We want to keep the file size to a minimum in order to keep the graph interaction smooth, so we will only include the columns we will use.

In [22]:

bldgsenergygeo.columns

Out[22]:

Index([u'boro', u'GROUND_ELE', u'HEIGHT_ROO', u'Shape_Area', u'Shape_Leng', u'geometryfeet', u'geometry', u'Street Number', u'Street Name', u'Site EUI(kBtu/ft2)', u'Weather Normalized Source EUI(kBtu/ft2)', u'ENERGY STAR Score', u'Total GHG Emissions(MtCO2e)', u'Property Floor Area (Buildngs and Parking)(ft2)', u'Primary Property Type - Self Selected', u'Number of Buildings', u'geometry_avail', u'energy_avail', u'Address'], dtype='object')

In [23]:

bldgsenergygeo = bldgsenergygeo.ix[:,[0,2,6,9,10,11,12,13,14,18]]
bldgsenergygeo.head()

Out[23]:

	boro	HEIGHT_ROO	geometry	Site EUI(kBtu/ft2)	Weather Normalized Source EUI(kBtu/ft2)	ENERGY STAR Score	Total GHG Emissions(MtCO2e)	Property Floor Area (Buildngs and Parking)(ft2)	Primary Property Type - Self Selected	Address
BBL
1000010010	1	10.29	POLYGON ((-112.6757750753299 48.09341020820187...	NaN	NaN	NaN	NaN	NaN	NaN	1 GOVERNORS ISLAND
1000010010	1	21.52	POLYGON ((-112.6759406036311 48.09094854809784...	NaN	NaN	NaN	NaN	NaN	NaN	1 GOVERNORS ISLAND
1000010010	1	29.67	POLYGON ((-112.6724726056846 48.09382693018913...	NaN	NaN	NaN	NaN	NaN	NaN	1 GOVERNORS ISLAND
1000010010	1	26.66	POLYGON ((-112.6723061851977 48.09412009655221...	NaN	NaN	NaN	NaN	NaN	NaN	1 GOVERNORS ISLAND
1000010010	1	28.60	POLYGON ((-112.6733040928157 48.09259833372172...	NaN	NaN	NaN	NaN	NaN	NaN	1 GOVERNORS ISLAND

For the graph, we are only interested in a region roughly correlated with Midtown in Manhattan - we will select only those rows for which boro = 1 and they have points between 48.117 and 48.129 degrees latitude (noting that these are not the proper latitude numbers, given our earlier problem).

In [24]:

bldgsenergygeomidtown = bldgsenergygeo[(bldgsenergygeo.boro == 1) & 
                                       (bldgsenergygeo.geometry.bounds['miny'] < 48.129) & 
                                       (bldgsenergygeo.geometry.bounds['maxy'] > 48.117) ]
print len(bldgsenergygeomidtown)
bldgsenergygeomidtown.head()

Out[24]:

	boro	HEIGHT_ROO	geometry	Site EUI(kBtu/ft2)	Weather Normalized Source EUI(kBtu/ft2)	ENERGY STAR Score	Total GHG Emissions(MtCO2e)	Property Floor Area (Buildngs and Parking)(ft2)	Primary Property Type - Self Selected	Address
BBL
1006650010	1	37.756688	POLYGON ((-112.6865457039683 48.11973501029388...	NaN	NaN	NaN	NaN	NaN	NaN	NaN
1006800001	1	12.110000	POLYGON ((-112.6858515626195 48.1203140388577,...	NaN	NaN	NaN	NaN	NaN	NaN	360 WEST STREET
1006800001	1	32.826755	POLYGON ((-112.6848804688391 48.12020064719905...	NaN	NaN	NaN	NaN	NaN	NaN	360 WEST STREET
1006800001	1	12.467149	POLYGON ((-112.6853330443247 48.12031129386528...	NaN	NaN	NaN	NaN	NaN	NaN	360 WEST STREET
1006800001	1	11.625806	POLYGON ((-112.6852809913021 48.12031449853709...	NaN	NaN	NaN	NaN	NaN	NaN	360 WEST STREET

In [25]:

with open('bldgsenergygeo.json','w') as f:
    f.write(bldgsenergygeomidtown.to_json())

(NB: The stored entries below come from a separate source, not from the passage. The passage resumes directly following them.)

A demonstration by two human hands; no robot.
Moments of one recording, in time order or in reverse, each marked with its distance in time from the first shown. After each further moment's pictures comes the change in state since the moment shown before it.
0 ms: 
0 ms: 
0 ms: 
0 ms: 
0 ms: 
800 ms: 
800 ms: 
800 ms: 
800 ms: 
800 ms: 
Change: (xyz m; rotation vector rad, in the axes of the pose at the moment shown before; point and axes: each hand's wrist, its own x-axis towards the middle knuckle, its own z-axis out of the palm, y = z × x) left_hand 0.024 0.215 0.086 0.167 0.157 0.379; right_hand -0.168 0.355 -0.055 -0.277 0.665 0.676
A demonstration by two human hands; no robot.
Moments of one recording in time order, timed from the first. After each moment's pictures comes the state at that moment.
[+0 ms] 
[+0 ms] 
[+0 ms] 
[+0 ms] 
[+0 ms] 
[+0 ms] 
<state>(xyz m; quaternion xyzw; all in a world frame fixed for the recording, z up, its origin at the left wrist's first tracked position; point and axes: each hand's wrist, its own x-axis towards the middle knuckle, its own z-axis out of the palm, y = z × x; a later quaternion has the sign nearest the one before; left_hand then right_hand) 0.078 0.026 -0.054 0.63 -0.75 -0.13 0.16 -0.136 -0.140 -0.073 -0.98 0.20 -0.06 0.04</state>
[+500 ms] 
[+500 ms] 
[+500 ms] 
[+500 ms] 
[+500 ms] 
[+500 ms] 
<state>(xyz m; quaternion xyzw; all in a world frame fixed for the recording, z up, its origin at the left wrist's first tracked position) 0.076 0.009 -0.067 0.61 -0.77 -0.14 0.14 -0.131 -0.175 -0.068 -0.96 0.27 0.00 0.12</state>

This writes a GeoJSON file for Manhattan to 'bldgsenergygeo.json' that can be used for browser-based mapping. For the d3.js interactive graph, the TopoJSON format is used because it is a smaller file format and thus allows for faster uploading and interaction. Converting between the GeoJSON file and the TopoJSON file is carried out using this js library, which requires node.js and is installed via 'sudo npm install topojson'. The conversion is carried out with the following command line call. The resulting file 'bldgsenergytopo.json' is 1.2 MB, compared with the 2.9 MB GeoJSON file.

In [26]:

os.system('topojson -p -o bldgsenergytopo.json bldgsenergygeo.json')

Out[26]:

The html and js code for the graph is included in this github repo, and the graph can be viewed in this blog post.